Exercise prompt = One line in the listing below contains "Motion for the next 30". Repeat that line and each line after it exactly, ending with the last one.

Available records =
────

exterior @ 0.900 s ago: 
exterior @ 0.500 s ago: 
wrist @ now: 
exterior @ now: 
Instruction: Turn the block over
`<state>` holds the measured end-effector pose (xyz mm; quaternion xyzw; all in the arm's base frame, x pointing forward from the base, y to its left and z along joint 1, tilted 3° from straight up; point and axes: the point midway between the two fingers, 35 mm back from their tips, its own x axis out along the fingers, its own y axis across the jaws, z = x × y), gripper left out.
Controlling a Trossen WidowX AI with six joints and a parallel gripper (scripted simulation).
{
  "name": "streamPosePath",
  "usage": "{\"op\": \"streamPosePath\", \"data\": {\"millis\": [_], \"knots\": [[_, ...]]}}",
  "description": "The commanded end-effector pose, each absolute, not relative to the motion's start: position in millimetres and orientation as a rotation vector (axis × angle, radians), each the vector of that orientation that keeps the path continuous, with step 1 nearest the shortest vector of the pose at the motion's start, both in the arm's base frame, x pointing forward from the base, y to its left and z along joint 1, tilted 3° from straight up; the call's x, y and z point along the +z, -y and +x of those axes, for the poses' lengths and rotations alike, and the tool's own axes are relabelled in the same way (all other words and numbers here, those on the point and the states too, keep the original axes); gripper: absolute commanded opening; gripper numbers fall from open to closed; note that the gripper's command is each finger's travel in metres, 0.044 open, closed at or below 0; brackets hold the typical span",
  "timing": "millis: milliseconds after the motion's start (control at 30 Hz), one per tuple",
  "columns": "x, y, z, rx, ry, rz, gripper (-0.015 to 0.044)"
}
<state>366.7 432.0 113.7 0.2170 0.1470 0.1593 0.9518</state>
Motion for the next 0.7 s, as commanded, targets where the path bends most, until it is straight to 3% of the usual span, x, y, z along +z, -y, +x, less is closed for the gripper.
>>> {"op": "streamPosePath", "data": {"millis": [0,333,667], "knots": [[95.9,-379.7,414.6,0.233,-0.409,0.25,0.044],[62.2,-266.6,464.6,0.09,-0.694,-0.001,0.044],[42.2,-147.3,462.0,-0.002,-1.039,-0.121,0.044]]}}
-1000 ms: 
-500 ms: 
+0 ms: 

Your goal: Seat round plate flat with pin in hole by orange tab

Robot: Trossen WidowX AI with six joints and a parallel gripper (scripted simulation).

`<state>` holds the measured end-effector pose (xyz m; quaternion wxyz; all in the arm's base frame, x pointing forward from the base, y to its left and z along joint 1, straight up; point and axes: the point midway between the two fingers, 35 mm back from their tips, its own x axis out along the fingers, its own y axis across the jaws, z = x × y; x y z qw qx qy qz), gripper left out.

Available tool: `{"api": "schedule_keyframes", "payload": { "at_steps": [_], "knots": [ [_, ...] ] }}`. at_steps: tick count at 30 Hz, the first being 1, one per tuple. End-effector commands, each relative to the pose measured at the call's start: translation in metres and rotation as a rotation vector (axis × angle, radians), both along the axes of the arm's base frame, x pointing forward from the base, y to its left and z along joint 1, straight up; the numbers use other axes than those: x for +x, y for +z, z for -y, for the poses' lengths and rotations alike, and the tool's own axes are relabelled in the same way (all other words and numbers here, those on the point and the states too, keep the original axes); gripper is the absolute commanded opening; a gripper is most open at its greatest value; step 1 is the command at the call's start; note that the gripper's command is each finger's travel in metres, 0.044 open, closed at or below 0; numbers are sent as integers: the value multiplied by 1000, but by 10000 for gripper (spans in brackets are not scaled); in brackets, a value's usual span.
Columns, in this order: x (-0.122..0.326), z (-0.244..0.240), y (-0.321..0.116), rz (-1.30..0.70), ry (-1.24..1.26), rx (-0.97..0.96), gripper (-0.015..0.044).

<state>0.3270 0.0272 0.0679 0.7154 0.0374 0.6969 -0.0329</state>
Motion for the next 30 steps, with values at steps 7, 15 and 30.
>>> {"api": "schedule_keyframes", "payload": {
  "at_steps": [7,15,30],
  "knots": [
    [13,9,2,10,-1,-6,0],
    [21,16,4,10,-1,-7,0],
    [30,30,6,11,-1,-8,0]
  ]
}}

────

Your solution =
Motion for the next 30 steps, with values at steps 7, 15 and 30.
>>> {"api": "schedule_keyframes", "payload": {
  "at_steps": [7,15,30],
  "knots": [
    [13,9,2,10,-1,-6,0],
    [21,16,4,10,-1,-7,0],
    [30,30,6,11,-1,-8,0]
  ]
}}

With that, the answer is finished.